North American version
| No. | Title | Writer(s) | Length |
|---|---|---|---|
| 1. | "Lily Was Here" (with Dave Stewart) | Dave Stewart | 4:21 |
| 2. | "Pee Wee" | Ulco Bed | 3:50 |
| 3. | "Saxuality" | Candy Dulfer, Ulco Bed | 4:12 |
| 4. | "So What" | Miles Davis | 5:00 |
| 5. | "Jazzid" | Candy Dulfer, Ulco Bed | 4:21 |
| 6. | "Heavenly City" | Candy Dulfer, Ulco Bed | 4:08 |
| 7. | "Donja" | Ulco Bed | 5:18 |
| 8. | "There Goes the Neighbourhood" | Ulco Bed | 3:55 |
| 9. | "Mr.

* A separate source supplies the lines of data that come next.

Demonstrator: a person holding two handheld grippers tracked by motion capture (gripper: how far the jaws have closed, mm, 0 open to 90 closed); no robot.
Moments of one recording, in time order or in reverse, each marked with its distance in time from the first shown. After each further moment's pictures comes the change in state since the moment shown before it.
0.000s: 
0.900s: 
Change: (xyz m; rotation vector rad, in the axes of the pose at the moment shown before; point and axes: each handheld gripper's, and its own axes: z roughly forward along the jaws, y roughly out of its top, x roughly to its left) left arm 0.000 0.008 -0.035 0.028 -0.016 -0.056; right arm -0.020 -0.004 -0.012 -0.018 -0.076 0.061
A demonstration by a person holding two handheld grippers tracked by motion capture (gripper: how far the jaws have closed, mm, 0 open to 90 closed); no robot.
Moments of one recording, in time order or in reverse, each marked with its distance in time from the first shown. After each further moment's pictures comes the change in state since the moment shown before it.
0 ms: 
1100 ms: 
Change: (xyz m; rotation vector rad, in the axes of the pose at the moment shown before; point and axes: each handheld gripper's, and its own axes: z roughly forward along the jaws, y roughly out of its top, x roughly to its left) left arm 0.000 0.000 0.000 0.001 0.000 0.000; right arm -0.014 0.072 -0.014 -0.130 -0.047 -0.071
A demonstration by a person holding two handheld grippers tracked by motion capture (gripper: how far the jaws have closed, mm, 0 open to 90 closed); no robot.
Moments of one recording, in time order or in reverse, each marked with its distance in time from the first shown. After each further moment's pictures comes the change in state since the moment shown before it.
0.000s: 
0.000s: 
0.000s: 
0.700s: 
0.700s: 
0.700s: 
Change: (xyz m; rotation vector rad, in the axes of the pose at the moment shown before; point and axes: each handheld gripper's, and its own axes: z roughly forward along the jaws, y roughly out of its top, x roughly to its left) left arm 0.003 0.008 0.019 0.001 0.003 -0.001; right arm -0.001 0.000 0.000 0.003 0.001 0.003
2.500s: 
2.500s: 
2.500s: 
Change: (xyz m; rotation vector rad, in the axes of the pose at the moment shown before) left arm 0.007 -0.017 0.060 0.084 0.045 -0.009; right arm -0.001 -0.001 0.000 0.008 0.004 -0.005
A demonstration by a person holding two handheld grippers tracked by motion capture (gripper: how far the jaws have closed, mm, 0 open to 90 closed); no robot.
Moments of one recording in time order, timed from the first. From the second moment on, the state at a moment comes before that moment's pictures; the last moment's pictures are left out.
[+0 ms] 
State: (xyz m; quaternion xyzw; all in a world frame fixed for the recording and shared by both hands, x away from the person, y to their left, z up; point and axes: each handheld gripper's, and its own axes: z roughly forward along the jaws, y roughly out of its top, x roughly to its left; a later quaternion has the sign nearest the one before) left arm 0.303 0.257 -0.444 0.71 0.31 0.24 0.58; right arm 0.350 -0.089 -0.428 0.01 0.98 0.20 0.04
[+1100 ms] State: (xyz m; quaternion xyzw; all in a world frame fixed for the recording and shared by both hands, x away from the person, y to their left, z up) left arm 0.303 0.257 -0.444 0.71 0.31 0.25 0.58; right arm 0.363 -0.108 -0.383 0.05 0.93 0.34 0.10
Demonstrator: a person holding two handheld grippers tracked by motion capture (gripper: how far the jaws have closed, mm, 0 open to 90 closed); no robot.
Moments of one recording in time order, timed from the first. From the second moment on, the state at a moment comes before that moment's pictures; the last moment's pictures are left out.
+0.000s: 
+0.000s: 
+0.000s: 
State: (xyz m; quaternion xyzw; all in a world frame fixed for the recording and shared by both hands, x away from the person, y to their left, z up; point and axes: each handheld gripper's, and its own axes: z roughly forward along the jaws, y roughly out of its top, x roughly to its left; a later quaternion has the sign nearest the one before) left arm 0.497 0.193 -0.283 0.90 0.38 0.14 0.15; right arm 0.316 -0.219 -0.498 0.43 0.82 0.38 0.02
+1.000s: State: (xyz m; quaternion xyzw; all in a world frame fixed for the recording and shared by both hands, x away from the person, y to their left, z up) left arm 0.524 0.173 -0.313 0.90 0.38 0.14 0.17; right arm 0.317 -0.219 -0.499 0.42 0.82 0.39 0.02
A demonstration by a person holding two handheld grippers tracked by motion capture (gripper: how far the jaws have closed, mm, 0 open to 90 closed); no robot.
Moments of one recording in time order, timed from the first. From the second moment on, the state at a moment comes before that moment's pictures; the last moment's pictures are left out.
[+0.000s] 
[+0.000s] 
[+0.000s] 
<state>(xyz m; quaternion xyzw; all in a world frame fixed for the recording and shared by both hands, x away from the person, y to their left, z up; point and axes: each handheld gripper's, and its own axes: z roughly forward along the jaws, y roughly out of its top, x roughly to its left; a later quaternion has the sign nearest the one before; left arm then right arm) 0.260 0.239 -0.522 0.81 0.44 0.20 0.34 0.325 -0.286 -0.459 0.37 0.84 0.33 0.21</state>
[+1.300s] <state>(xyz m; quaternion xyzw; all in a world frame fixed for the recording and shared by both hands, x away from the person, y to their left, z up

Lee" | Ulco Bed | 4:57 |
| 10. | "Get the Funk" | Candy Dulfer, Ulco Bed | 4:15 |
| 11. | "Home Is Not a House" | Hans Dulfer, Franklin Batta | 4:11 |
| 12. | "Lily Was Here (DNA Remix)" (with Dave Stewart) | Dave Stewart | 4:27 |
| Total length: |  |  | 52:55 |

== Personnel ==
- Candy Dulfer – saxophone, additional keyboards, vocals (2, 5, 9), arrangements (3)
- Ulco Bed – keyboards, guitars, synth bass, drum programming, additional percussion, vocals (2, 5, 9), arrangements (3, 10)
- Fred Anindjola – keyboards (8)
- Bobby Van De Berg – keyboards (9, 10)
- Frans Hendrix – computer programming, additional percussion
- Dave Stewart – guitar on "Lily Was Here"
- Dimitri Veltkamp – bass guitar (3, 7, 8)
- Michel Van Schie – bass guitar (5, 6, 9, 10)
- Edwin Rath – drums (3, 8)
- Martino Latupeirissa – percussion (7–9)
- Benjamin Herman – sax section (9)
- Wies Ingwersen – backing vocals (5, 10)
- Franklin Batta – vocals (10)
- Patricia Balrak – backing vocals (10)
- Hugh Kanza – backing vocals (10)

== Production ==
- Ulco Bed – producer
- Candy Dulfer – producer
- Frans Hendrix – recording
- Susan Rogers – mixing at Westlake Audio (Los Angeles, California, USA)
- Bill Malina – mix assistant
- Chris Bellman – mastering at Bernie Grundman Mastering (Hollywood, California, USA)
- Ron Gessel – art direction
- Ron van der Vlugt – art direction
- Frans Jansen – photography
- Marcel van der Vlugt – photography
- Fase 2 – typesetting

== Charts ==

=== Weekly charts ===

| Chart (1990–91) | Peak position |
|---|---|
| Australian Albums (ARIA) | 133 |
| German Albums (Offizielle Top 100) | 39 |
| Dutch Albums (Album Top 100) | 3 |
| Swiss Albums (Schweizer Hitparade) | 30 |
| Swedish Albums (Sverigetopplistan) | 33 |
| UK Albums (OCC) | 27 |
| US Billboard 200 | 22 |

=== Year-end charts ===

| Chart (1990) | Position |
|---|---|
| Dutch Albums (Album Top 100) | 42 |
| Chart (1991) | Position |
| US Billboard 200 | 95 |

==Sales and certifications==

Certifications for Saxuality
| Region | Certification | Certified units/sales |
| Netherlands (NVPI) | Gold | 50,000^{^} |
^{^} Shipments figures based on certification alone.